--- Your objective ---
Return each record verbatim, images excluded.

--- Records for this exercise ---
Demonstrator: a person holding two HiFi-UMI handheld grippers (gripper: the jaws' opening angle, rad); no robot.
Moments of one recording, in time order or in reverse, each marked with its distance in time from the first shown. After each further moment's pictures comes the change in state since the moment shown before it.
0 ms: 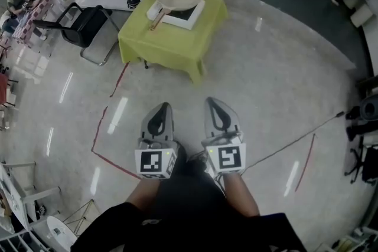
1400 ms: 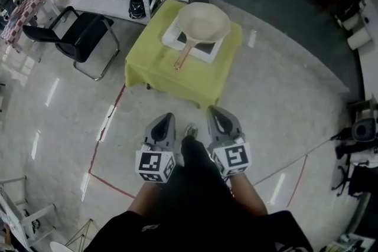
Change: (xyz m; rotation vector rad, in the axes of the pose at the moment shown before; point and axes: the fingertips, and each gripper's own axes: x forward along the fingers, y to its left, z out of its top) left arm 0.154 0.216 -0.026 -0.211 0.142 -0.077; right arm 0.270 0.042 -0.018 -0.011 0.152 0.094
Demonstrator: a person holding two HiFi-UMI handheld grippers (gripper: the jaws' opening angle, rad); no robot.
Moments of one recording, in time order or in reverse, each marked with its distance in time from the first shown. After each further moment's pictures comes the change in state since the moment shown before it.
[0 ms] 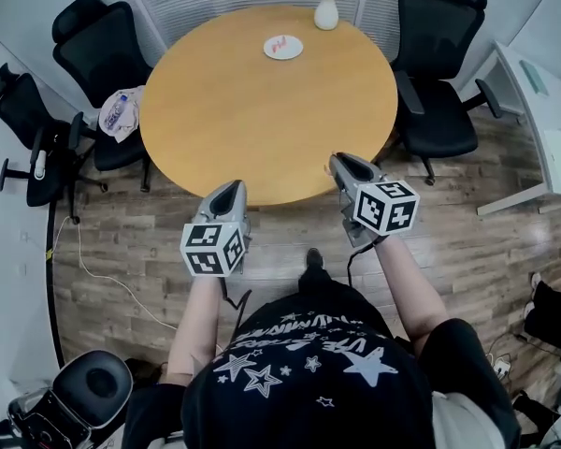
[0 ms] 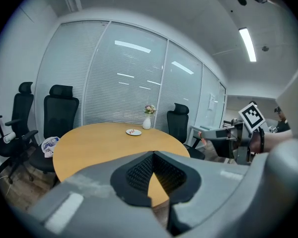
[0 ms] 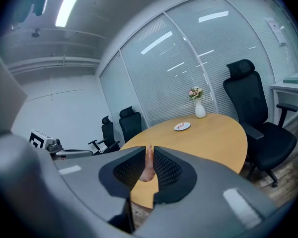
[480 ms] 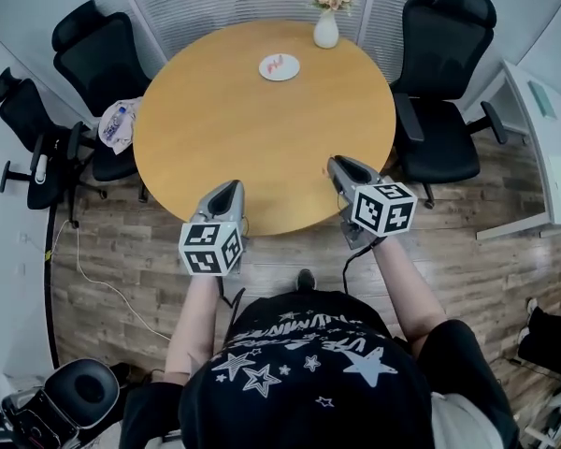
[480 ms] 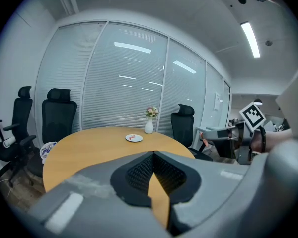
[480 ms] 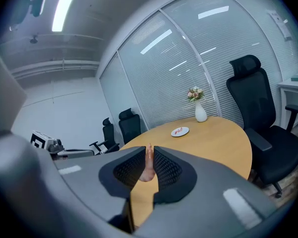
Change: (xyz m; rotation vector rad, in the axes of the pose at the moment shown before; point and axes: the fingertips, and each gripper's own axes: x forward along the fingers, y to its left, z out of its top) left arm 0.082 -0.010 0.040 0.012 -0.022 0.048; right arm 0.039 -0.071 0.048 0.000 0.005 0.051
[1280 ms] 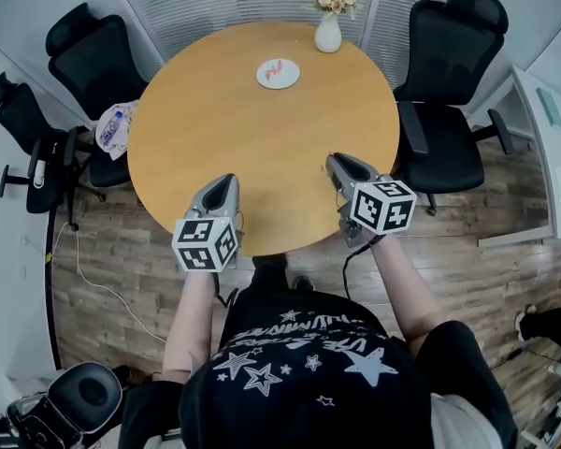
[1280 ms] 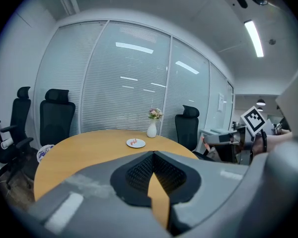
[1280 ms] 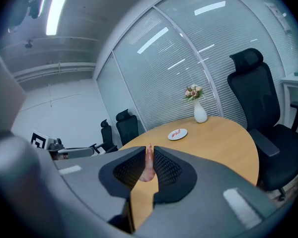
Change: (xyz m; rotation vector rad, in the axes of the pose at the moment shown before) left arm 0.060 0.027 0.033 -0.006 -0.009 0.021; right arm 0.052 -0.040 0.028 0.028 0.011 0.009
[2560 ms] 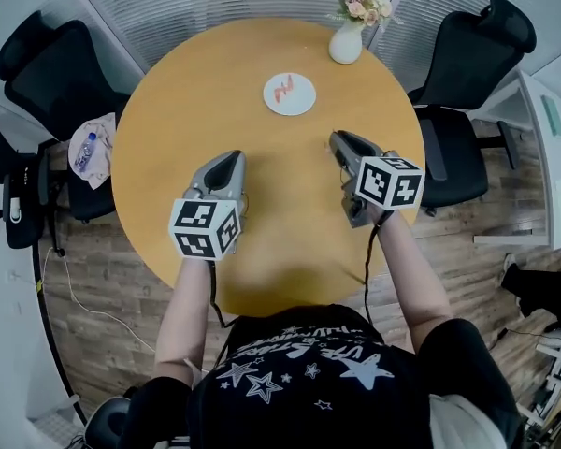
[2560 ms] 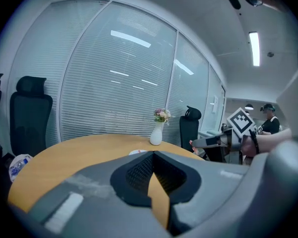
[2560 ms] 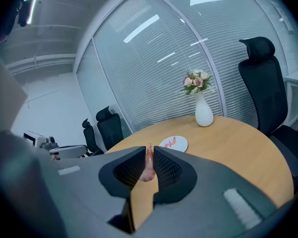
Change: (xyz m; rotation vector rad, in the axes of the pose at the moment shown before) left arm 0.178 0.123 0.076 0.011 0.023 -0.170; right arm 0.207 -0.065 0.073 0.062 0.068 -0.124
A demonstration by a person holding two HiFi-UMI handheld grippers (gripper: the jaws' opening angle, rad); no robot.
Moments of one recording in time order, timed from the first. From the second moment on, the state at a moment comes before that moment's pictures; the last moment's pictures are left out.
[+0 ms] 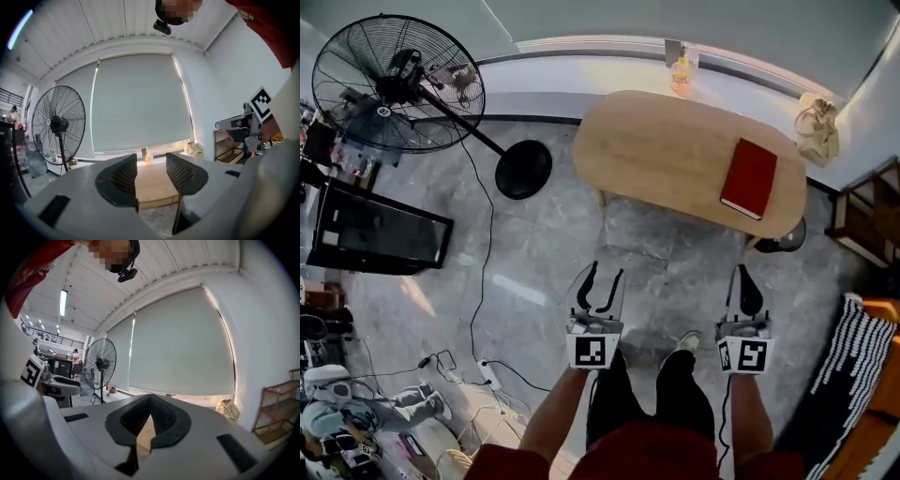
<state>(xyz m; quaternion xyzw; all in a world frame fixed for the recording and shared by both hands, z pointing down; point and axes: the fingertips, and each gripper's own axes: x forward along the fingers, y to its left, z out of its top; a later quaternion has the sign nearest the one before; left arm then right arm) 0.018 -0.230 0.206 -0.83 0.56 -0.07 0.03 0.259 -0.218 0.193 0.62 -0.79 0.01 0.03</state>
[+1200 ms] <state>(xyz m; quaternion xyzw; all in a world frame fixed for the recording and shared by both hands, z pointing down) -0.008 -0.299 0.750 -0.87 0.49 -0.07 0.00 0.210 -0.286 0.739 0.59 -0.80 0.04 0.10</state>
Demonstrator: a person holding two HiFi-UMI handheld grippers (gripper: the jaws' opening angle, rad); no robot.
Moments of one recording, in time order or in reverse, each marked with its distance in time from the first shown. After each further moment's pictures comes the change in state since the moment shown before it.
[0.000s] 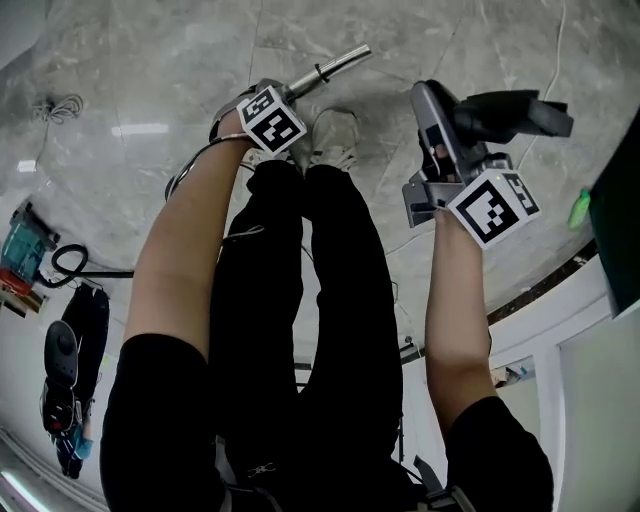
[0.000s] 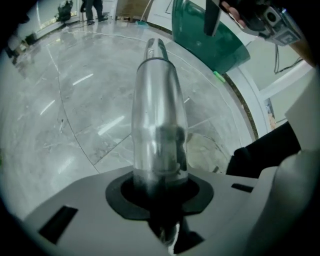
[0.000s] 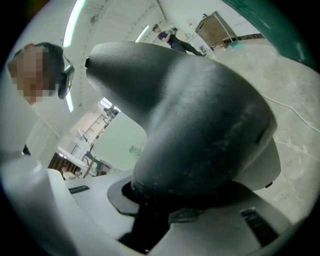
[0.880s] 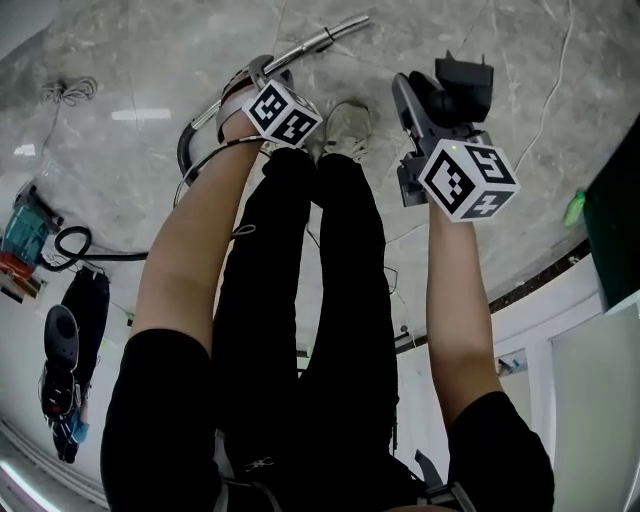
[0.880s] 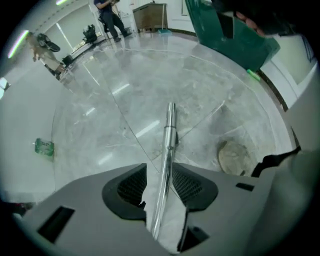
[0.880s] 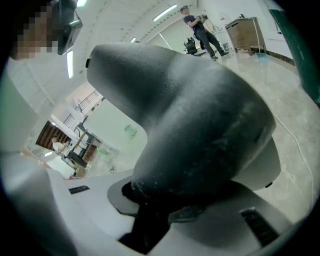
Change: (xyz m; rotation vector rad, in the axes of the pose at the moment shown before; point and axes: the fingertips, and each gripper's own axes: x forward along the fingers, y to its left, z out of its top) left arm -0.077 0.079 0.002 -0.128 -0.043 0.440; right arm 0.043 0.025 -0.019 -0.225 0.185 -0.109
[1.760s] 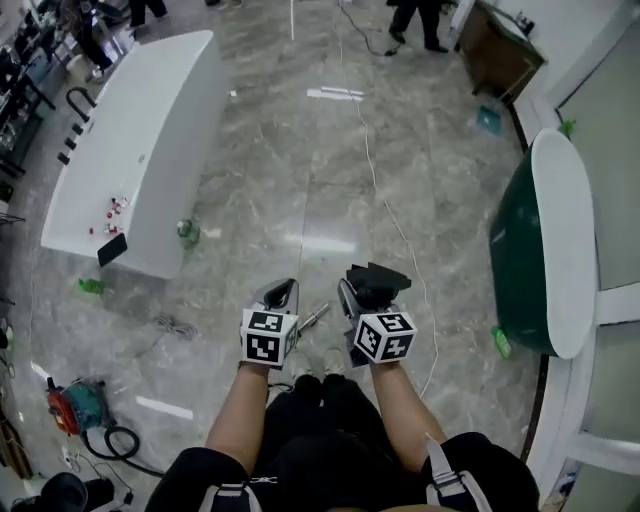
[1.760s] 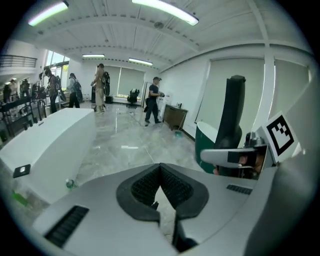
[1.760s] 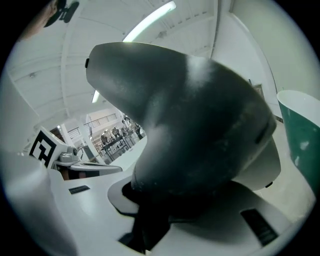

--- Answer to the exercise ---
Demonstrator: a person holding two HiFi-UMI handheld grippers (gripper: the jaws' opening angle, rad); no robot.
Moments of one recording, in time order or in reverse, each marked with its distance in time from the first shown. After each further moment's pictures comes the change in state since the moment shown before it.
0 ms: 
1400 ms: 
Change: (xyz m; rotation vector rad, in the axes of the pose at the moment shown before; point and axes: the fingertips, and each gripper's own axes: x forward along the fingers, y to its left, z out of its top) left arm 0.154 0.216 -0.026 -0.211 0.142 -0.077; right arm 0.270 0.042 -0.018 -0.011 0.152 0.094
Demonstrator: a person holding two HiFi-UMI handheld grippers (gripper: the jaws' opening angle, rad); no robot.
Moments of one recording, in time order or in reverse, each marked with its distance in time from the first shown. After each further moment's pictures comes the change in state since the moment shown before it.
[0 ms] 
[0 ms] 
[0 ms] 
[480 ms] 
[480 ms] 
[480 ms] 
Change: (xyz m; rotation vector rad, in the axes of the pose at the moment shown before; point and axes: the fingertips, and each gripper's own axes: x forward along the fingers, y to its left, z out of its top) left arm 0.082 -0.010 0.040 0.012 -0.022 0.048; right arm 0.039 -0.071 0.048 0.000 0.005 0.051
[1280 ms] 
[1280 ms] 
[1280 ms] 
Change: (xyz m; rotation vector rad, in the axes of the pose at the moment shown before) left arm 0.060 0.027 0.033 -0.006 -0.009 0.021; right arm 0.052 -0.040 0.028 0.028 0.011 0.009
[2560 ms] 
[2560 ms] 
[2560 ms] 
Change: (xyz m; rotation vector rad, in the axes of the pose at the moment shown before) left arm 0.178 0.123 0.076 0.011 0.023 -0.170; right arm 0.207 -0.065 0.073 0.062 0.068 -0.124
A demonstration by a person holding two HiFi-UMI handheld grippers (gripper: the jaws' opening angle, rad); no robot.
Moments of one recording in time order, timed from the first. From the second moment on, the state at a moment comes before that moment's pictures; the last moment's pictures are left out.
[+0 ms] 
<state>(xyz m; quaternion xyzw; all in a world frame fixed for the recording and shared by both hands, z pointing down; point and axes: the fingertips, and each gripper's own axes: x forward along the fingers, y to its left, z out of its top; a later quaternion has the sign nearest the one before; left arm then right arm) 0.018 -0.230 0.206 -0.83 0.56 -0.07 0.03 0.259 -0.218 0.193 0.62 -0.79 0.01 0.03</state>
[+1200 ms] <state>(xyz m; quaternion xyzw; all in a world frame fixed for the recording and shared by both hands, z pointing down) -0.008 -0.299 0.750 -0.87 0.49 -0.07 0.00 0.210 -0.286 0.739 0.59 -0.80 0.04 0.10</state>
Demonstrator: a person holding two HiFi-UMI handheld grippers (gripper: the jaws' opening angle, rad); no robot.
Moments of one recording, in time order or in reverse, each marked with its distance in time from the first shown. After each further moment's pictures comes the change in state since the moment shown before it.
[0.000s] 
[0.000s] 
[0.000s] 
[0.880s] 
[0.880s] 
[0.880s] 
Change: (xyz m; rotation vector rad, in the axes of the pose at the moment shown before; point and axes: the fingertips, and each gripper's own axes: x forward along the fingers, y to its left, z out of its top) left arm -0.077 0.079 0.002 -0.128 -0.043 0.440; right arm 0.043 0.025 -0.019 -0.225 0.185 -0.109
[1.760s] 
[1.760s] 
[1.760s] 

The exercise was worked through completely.